Lemma 3 For all $x, y, u \in M$, if $x < y$, then there exist $n, m \in \mathbb{N}$ such that $nx < mu < ny$.

Proof By hypothesis, there exists $t$ such that $y = x + t$. By the Archimedean property (as proved in the question, or postulated without also postulating completeness), there exists $n \in \mathbb{N}$ such that $nt > u$. Hence: $$ ny = nx + nt > nx + u. $$ Again by the Archimedean property, there exists $m \in \mathbb{N}$ such that $mu > nx$. Let $m$ be the smallest integer satisfying this condition. If $m = 1$, then $$ nx < u < ny. $$ On the other hand, if $m > 1$, then by the definition of $m$, $(m - 1)u \leqslant nx$. Therefore, $$ mu = [(m - 1) + 1]u = (m - 1)u + u \leqslant nx + u < ny, $$ as required. $\square$

Corollary 4 For all $x, y, u \in M$, if $x \mathbin{:} u = y \mathbin{:} u$, then $x = y$.

Proof If $x \ne y$, then $x < y$ or $x > y$. Supposing that $x < y$, the lemma implies that $(n, m) \in y \mathbin{:} u$ but $(n, m) \notin x \mathbin{:} u$, therefore $x \mathbin{:} u \ne y \mathbin{:} u$. Similarly if $x > y$. $\square$

Corollary 5 For all $x, y, u \in M$, if $x \mathbin{:} u = x \mathbin{:} v$, then $u = v$.

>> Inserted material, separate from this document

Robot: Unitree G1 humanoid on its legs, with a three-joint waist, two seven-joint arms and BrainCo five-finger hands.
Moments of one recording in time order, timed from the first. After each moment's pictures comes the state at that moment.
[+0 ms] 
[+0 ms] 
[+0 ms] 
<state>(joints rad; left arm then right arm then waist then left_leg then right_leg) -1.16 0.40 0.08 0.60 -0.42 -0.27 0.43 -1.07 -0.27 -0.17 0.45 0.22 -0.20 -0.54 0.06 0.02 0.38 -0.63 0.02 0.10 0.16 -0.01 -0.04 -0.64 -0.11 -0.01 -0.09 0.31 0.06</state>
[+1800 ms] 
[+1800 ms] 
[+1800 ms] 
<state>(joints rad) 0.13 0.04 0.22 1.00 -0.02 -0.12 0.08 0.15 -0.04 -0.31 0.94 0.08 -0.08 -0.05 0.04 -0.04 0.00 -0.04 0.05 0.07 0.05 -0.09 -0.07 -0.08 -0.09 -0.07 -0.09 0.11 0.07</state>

Proof If $u \ne v$, then $u < v$ or $u > v$. If $u < v$, then by applying the lemma to $u, v, x$, instead of $x, y, u$, we find that there are $n, m \in \mathbb{N}$ such that $$ mu < nx < mv, $$ so $(n, m) \in x \mathbin{:} u$ but $(n, m) \notin x \mathbin{:} v$, so $x \mathbin{:} u \ne x \mathbin{:} v$. Similarly if $u > v$. $\square$

Corollary 6 For all $x, y, u, v \in M$, if $x \mathbin{:} u = y \mathbin{:} v$, then $x < y$ or $x = y$ or $x > y$ according as $u < v$ or $u = v$ or $u > v$.

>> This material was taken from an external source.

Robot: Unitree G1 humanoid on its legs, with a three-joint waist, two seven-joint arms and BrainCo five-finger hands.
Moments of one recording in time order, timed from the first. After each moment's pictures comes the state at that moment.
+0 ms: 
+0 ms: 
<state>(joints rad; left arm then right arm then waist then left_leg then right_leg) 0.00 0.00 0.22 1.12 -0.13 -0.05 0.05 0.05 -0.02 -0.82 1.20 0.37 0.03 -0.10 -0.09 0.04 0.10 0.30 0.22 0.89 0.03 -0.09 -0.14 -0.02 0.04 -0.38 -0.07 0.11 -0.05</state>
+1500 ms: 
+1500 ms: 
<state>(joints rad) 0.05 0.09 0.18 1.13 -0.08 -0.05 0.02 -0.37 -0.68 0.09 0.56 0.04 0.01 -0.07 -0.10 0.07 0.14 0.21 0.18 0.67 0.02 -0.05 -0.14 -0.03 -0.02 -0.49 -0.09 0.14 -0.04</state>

Proof The previous corollary has dealt with the case $x = y$. If $x < y$, take $n, m$ as in the lemma. Because $x \mathbin{:} u = y \mathbin{:} v$ and $nx < mu$, we have $(n, m) \notin y \mathbin{:} v$, i.e. $ny \leqslant mv$, whence $mu < mv$, whence on "dividing by $m$", $u < v$. Interchanging the roles of $x$ and $y$, and of $u$ and $v$, in this argument, we find that if $x > y$ then $u > v$. $\square$

Theorem 7 For all $x, y, u, v \in M$, $x \mathbin{:} y = u \mathbin{:} v$ if and only if $x \mathbin{:} u = y \mathbin{:} v$.

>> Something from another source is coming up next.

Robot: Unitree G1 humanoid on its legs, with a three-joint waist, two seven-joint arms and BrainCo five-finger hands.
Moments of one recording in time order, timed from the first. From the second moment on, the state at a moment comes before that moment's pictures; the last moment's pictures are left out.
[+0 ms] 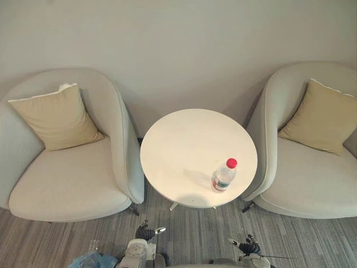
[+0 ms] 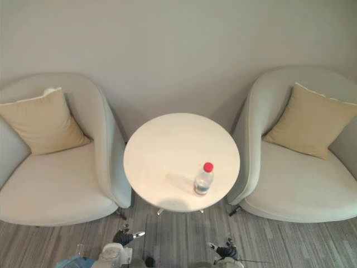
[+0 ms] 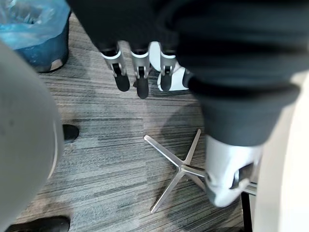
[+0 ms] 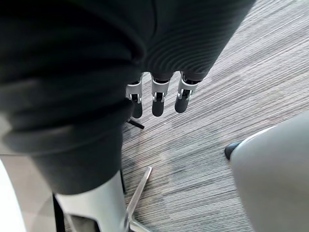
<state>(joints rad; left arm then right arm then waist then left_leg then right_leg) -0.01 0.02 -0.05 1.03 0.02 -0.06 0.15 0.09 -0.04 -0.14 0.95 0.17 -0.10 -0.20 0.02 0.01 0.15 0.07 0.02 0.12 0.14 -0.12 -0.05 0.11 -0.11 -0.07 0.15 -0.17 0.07</state>
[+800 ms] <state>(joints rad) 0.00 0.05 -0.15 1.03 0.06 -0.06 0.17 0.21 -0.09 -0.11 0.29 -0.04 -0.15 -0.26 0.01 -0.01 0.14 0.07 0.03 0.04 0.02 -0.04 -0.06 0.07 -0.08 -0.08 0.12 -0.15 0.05</state>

Proof By the symmetry of the result, we need only prove that if $x \mathbin{:} y = u \mathbin{:} v$ then $x \mathbin{:} u = y \mathbin{:} v$. If $x \mathbin{:} y = u \mathbin{:} v$, then for all $n, m \in \mathbb{N}$, by two applications of Lemma 1, we have $(nx) \mathbin{:} (ny) = (mu) \mathbin{:} (mv)$. By Corollary 6, therefore: $nx < mu$ or $nx = mu$ or $nx > mu$ according as $ny < mv$ or $ny = mv$ or $ny > mv$; and in particular $x \mathbin{:} u = y \mathbin{:} v$. $\square$

^{This proof shines as brightly now as when Euclid
gave it two and half thousand years ago. (Unless I've managed to
tarnish it, that is! I haven't been closely following the sources
listed, or even my own old notes, having been more in the mood to work
things out as I went along, even at the risk of messing up.)}

It is clear that if $M, N$ are systems of magnitudes, and $\phi: M \to N$ is a morphism of semigroups, then $\phi$ respects the order structures of $M, N$, and is injective. It follows immediately that: \begin{equation} \tag{1}\label{eq:1} \phi(x) \mathbin{:} \phi(y) = x \mathbin{:} y \text{ for all } x, y \in M. \end{equation} If $N = M$, Theorem 7 gives the corollary: \begin{equation} \tag{2}\label{eq:2} \phi(x) \mathbin{:} x = \phi(y) \mathbin{:} y \text{ for all } x, y \in M. \end{equation} If $\psi: M \to M$ is also a morphism, taking $y = \psi(x)$ in \eqref{eq:2} and using \eqref{eq:1} gives: $$ \phi(\psi(x)) \mathbin{:} \psi(x) = \phi(x) \mathbin{:} x = \psi(\phi(x)) \mathbin{:} \psi(x), $$ and Corollary 4 gives $\phi(\psi(x)) = \psi(\phi(x))$. Because $x$ was arbitrary, it follows that $\phi \circ \psi = \psi \circ \phi$. $\square$.